RMQS:
The French Soil Quality Monitoring Network (RMQS) is a national program for the assessment and long-term monitoring of the quality of French soils. This network is based on the monitoring of 2,240 sites representative of French soils and their land use. These sites are spread over the whole French territory (metropolitan and overseas) along a systematic square grid of 16 km x 16 km cells. The network covers a broad spectrum of climatic, soil and land-use conditions (croplands, permanent grasslands, woodlands, orchards and vineyards, natural or scarcely anthropogenic land and urban parkland). The first sampling campaign in metropolitan France took place from 2000 to 2009.
Dataset:
This dataset contains 16S (Archaea and Bacteria) operational taxonomic units (OTU) abundance table of 1,842 sites of the RMQS, as well as their core sequences.
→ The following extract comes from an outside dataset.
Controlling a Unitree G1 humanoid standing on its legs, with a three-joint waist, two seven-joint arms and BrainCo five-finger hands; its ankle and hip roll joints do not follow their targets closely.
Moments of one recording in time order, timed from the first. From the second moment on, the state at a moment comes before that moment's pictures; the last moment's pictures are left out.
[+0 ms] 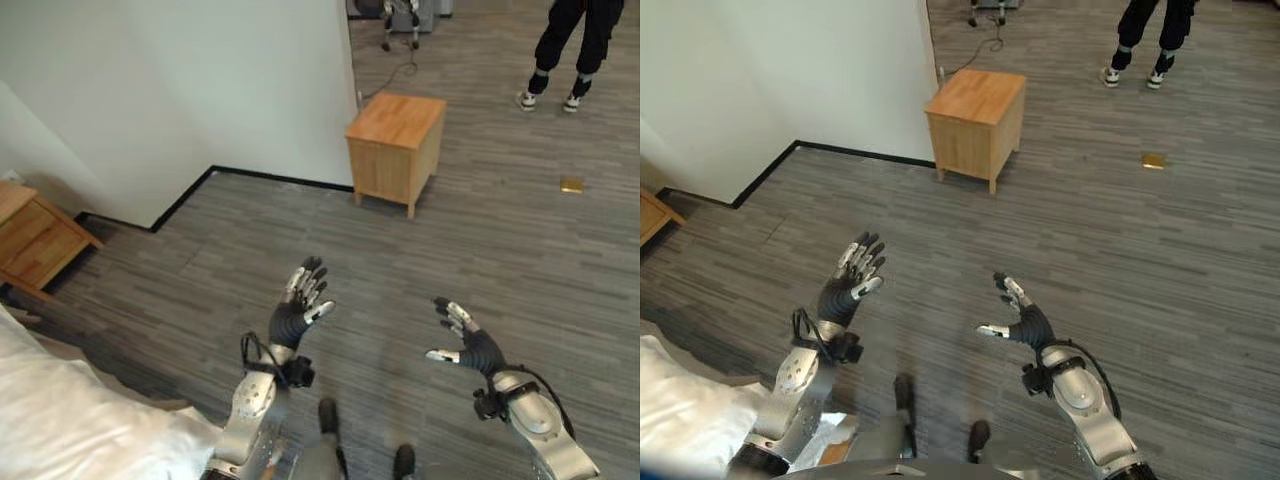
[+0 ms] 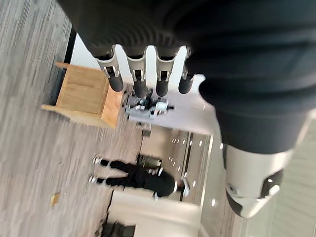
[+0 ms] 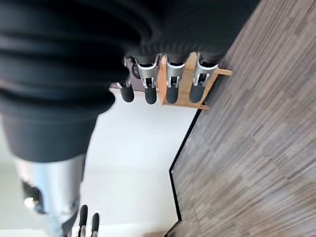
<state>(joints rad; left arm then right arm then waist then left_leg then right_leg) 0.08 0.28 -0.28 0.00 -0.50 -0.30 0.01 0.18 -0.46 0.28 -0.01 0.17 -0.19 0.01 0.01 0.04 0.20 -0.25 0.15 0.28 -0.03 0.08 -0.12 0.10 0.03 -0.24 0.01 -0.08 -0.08</state>
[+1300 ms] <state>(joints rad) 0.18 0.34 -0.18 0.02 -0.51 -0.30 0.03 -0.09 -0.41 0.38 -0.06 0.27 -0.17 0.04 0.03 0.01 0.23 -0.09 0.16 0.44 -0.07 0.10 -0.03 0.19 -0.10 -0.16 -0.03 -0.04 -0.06</state>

Soil 16S rDNA gene was sequenced using pyrosequecing (GS FLX Titanium - Roche 454) at Genosocope. Bioinformatics analysis was performed using BIOCOM-PIPE (previously named GNS-PIPE) metabarcoding pipeline. OTUs were clustered at 95% using a post-clustering strategy Terrat et.al. (2019) across the whole dataset, producing 188,030 robust OTUs. See associated articles for details (keep in mind that first results were obtained without post-clustering, richness is therefore higher after post-clustering for each sample). Raw sequencing data are available at EBI under project PRJEB21351.
File structure:
rmqs1_16S_otu_abundance.tsv: OTU abundance per site (each OTUs name “DB” + number, arranged by their global abundance).
Each line sums to 10,000 (rarefaction chosen threshold).
otu_reference_sequence.fasta.gz: OTU core sequence.
rmqs1_16S_otu_taxonomy.tsv: Tabulated file giving the complete taxonomy for each OTU.
SEQUENCE: Name of the considered OTU
KINGDOM: Taxonomy at the kingdom level
PHYLUM: Taxonomy at the phylum level
CLASS: Taxonomy at the class level
ORDER: Taxonomy at the order level
FAMILY: Taxonomy at the family level
GENUS: Taxonomy at the genus level
Details:
Some sites sample could not be collected, they do not appear in dataset.
Some sites did not pass laboratory or bioinformatics step to attain 10,000 sequences before post-clustering, they dot not appear in the dataset.
One can link this dataset with 10.15454/QSXKGA to get each sample physico-chemical property, landuse, coordinates, or filtering sites using its site_officiel column.
Sites with ID longer than 4 number are supplementary sites that are not in the center of the cells (e.g. 10797 and 20797 that came from cell 797).
The taxonomy was defined based on the SILVA R132 database using only the core sequence of each OTU. This can be different to the approach of BIOCOM-PIPE, affiliating all sequences, and not only OTU core sequences.